TO DO => Your answer must be an exact copy of the data, without any pictures.

SOURCE DATA =>
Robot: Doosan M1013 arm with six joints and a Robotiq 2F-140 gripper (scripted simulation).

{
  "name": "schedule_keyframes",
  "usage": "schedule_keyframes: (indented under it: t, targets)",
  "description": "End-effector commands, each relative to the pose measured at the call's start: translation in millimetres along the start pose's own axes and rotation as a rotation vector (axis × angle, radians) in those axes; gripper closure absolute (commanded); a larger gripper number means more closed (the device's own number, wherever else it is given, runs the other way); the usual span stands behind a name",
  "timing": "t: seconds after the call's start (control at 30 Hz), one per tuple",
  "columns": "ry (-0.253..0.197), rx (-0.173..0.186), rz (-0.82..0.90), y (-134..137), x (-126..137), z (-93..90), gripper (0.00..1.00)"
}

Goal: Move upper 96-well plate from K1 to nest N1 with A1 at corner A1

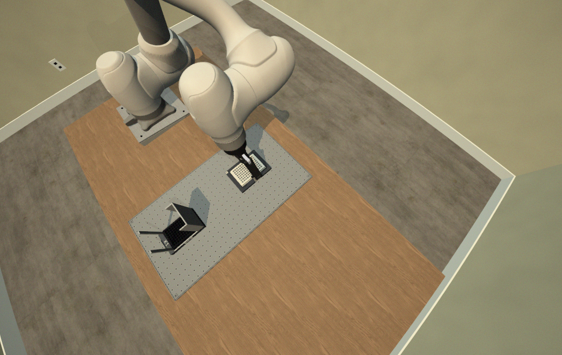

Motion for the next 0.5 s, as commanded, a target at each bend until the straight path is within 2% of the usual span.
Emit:
schedule_keyframes:
  t: [0.0, 0.1, 0.47]
  targets:
    - [0.0, 0.0, 0.0, 0.0, 0.0, 3.2, 0.0]
    - [0.0, 0.0, 0.0, 0.0, 0.0, 11.2, 0.0]
    - [0.0, 0.0, 0.0, 0.0, 0.0, 11.2, 0.0]
Point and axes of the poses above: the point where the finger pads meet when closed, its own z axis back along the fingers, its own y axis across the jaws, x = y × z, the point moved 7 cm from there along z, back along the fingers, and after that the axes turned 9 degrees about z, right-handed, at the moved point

ANSWER SPACE =>
Robot: Doosan M1013 arm with six joints and a Robotiq 2F-140 gripper (scripted simulation).

{
  "name": "schedule_keyframes",
  "usage": "schedule_keyframes: (indented under it: t, targets)",
  "description": "End-effector commands, each relative to the pose measured at the call's start: translation in millimetres along the start pose's own axes and rotation as a rotation vector (axis × angle, radians) in those axes; gripper closure absolute (commanded); a larger gripper number means more closed (the device's own number, wherever else it is given, runs the other way); the usual span stands behind a name",
  "timing": "t: seconds after the call's start (control at 30 Hz), one per tuple",
  "columns": "ry (-0.253..0.197), rx (-0.173..0.186), rz (-0.82..0.90), y (-134..137), x (-126..137), z (-93..90), gripper (0.00..1.00)"
}

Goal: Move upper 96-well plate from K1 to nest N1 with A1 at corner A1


Motion for the next 0.5 s, as commanded, a target at each bend until the straight path is within 2% of the usual span.
Emit:
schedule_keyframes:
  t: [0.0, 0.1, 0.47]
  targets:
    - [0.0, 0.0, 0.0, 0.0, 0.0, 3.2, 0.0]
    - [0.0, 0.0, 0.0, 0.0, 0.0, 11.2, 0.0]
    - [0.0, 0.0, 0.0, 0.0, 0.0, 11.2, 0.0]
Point and axes of the poses above: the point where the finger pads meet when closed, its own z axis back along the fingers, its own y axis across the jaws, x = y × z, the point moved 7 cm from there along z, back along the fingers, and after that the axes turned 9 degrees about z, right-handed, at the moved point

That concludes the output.